# washer dryer wif english display/instructions



## watchman

hi there, i have applied to get a place in kachidoki and it comes without washer/dryer and fridge and i m looking to buy these other than the usual lights and curtains etc. 

the fridge i think isnt an issue as u plug it in and thats about it. 

the washer dryer though that i have seen in yodabashi has all its display and instructions in Japanese. would anyone know where i can get a washer dryer combo with english instructions in Japan or are there other alternatives? 

thanks.


----------



## larabell

Write down the model numbers of the ones you like and try to Google them. Sometimes if the same model is sold elsewhere (like in the States, for example), the manufacturers will already have English manuals online for download. Alternately, you could seek out the manufacturer's representative in Yodobashi and tell him you're interested in buying but only if the device comes with an English manual.


----------



## watchman

larabell said:


> Write down the model numbers of the ones you like and try to Google them. Sometimes if the same model is sold elsewhere (like in the States, for example), the manufacturers will already have English manuals online for download. Alternately, you could seek out the manufacturer's representative in Yodobashi and tell him you're interested in buying but only if the device comes with an English manual.

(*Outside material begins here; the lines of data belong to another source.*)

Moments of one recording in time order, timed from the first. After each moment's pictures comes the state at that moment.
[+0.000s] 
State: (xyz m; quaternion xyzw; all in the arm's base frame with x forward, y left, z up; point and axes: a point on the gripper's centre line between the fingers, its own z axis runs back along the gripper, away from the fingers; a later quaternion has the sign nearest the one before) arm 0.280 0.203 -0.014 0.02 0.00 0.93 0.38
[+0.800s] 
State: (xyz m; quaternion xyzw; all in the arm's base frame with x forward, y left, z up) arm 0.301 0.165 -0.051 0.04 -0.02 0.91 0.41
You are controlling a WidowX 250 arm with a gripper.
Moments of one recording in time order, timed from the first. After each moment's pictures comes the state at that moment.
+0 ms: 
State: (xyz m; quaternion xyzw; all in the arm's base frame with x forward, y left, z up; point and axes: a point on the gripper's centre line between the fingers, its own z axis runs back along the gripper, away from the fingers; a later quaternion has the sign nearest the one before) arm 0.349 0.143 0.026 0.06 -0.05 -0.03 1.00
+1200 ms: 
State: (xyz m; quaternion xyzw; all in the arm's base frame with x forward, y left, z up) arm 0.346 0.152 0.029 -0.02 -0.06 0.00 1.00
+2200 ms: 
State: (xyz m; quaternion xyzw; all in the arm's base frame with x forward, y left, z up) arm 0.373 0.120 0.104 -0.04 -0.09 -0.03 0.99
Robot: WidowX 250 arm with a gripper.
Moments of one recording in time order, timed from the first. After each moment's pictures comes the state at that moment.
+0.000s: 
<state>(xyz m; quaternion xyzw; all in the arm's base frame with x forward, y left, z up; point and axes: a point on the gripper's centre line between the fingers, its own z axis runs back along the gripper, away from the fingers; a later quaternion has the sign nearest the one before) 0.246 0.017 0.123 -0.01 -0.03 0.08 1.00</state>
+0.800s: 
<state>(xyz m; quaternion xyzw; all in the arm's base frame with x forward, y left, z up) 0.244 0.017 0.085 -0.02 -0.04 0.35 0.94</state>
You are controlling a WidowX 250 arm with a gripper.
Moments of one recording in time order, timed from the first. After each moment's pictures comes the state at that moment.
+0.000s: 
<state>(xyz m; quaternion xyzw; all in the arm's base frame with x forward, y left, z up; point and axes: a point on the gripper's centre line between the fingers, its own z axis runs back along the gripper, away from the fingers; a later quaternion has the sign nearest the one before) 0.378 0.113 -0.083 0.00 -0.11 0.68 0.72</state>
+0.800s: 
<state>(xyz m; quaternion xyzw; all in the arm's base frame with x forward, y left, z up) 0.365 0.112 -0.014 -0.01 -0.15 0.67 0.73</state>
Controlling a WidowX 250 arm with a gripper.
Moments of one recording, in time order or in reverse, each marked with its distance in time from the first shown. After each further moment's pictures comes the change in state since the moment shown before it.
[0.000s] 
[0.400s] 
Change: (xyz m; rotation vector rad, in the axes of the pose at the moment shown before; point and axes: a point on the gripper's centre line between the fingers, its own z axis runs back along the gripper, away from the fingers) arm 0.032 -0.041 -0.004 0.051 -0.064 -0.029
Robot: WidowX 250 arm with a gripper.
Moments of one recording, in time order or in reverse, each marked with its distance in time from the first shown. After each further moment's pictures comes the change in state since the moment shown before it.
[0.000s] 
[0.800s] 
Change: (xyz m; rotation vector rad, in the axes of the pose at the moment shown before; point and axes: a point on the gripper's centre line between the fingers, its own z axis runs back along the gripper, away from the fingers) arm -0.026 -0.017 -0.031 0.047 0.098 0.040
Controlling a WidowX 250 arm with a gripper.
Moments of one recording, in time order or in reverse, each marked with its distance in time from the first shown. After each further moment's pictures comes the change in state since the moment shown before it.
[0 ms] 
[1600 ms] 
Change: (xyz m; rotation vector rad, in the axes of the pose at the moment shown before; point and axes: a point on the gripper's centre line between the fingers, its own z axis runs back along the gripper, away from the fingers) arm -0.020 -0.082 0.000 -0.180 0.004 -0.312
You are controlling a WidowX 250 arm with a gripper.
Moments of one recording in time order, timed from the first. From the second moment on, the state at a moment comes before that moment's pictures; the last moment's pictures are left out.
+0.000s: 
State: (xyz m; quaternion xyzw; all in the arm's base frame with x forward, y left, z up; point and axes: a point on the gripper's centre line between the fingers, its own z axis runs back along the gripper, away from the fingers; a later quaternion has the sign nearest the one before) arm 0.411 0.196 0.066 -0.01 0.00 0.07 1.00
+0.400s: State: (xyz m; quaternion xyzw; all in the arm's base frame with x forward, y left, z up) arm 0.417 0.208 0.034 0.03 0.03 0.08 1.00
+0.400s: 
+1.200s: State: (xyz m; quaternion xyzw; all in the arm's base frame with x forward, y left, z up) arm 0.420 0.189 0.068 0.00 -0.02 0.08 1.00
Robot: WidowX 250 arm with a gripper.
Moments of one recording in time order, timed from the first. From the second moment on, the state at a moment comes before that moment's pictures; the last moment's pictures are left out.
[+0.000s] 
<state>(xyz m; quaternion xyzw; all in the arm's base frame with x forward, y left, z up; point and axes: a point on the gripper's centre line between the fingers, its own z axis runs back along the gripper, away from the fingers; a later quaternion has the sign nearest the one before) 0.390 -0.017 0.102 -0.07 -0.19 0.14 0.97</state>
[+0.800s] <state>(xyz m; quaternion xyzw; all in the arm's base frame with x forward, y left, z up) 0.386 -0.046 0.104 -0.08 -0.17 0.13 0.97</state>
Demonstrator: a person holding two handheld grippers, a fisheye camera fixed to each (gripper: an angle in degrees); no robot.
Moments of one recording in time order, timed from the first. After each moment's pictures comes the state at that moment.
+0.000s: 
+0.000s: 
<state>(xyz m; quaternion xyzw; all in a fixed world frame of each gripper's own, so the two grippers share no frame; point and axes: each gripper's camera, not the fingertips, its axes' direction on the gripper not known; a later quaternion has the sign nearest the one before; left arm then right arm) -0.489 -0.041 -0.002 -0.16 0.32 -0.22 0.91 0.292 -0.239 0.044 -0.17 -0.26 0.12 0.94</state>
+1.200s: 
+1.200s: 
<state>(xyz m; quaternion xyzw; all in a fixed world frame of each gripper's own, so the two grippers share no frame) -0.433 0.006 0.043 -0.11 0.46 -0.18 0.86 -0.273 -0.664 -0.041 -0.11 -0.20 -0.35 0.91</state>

great advice. thanks Larabell


----------



## Lila87

Try to look up the models you're interested in at Washer Dryer Combo Reviews, Ratings and Articles. They have a lot of information, install instructions, etc. and also some really nice reviews. We bought a washer dryer two months back, so far so good.


----------



## lorgnette

the washer dryer though that i have seen in yodabashi has all its display and instructions in Japanese. would anyone know where i can get a washer dryer combo with english instructions in Japan or are there other alternatives? 

Alternative options
1: get almost new electric appliances from craig's list or Kijiji sites, and the expatriate seller (usually 1 -2 year assignments) will advise functions in detail in English. Many expatriate will recommend local, small delivery agents, and the appliance arrives at your doorstep within 24-36 hours. 
2. Snap an image of the panel on different models, and have a local student translate the functions to achieve your customised wash. 
3. Most heavy duty models have simplified instructions esp a digital version. (Our landlady drew a chart with the buttons and its translation) we had no issues with its operations.


----------



## Rube

Just press the buttons till you remember them. There aren't that many options.


----------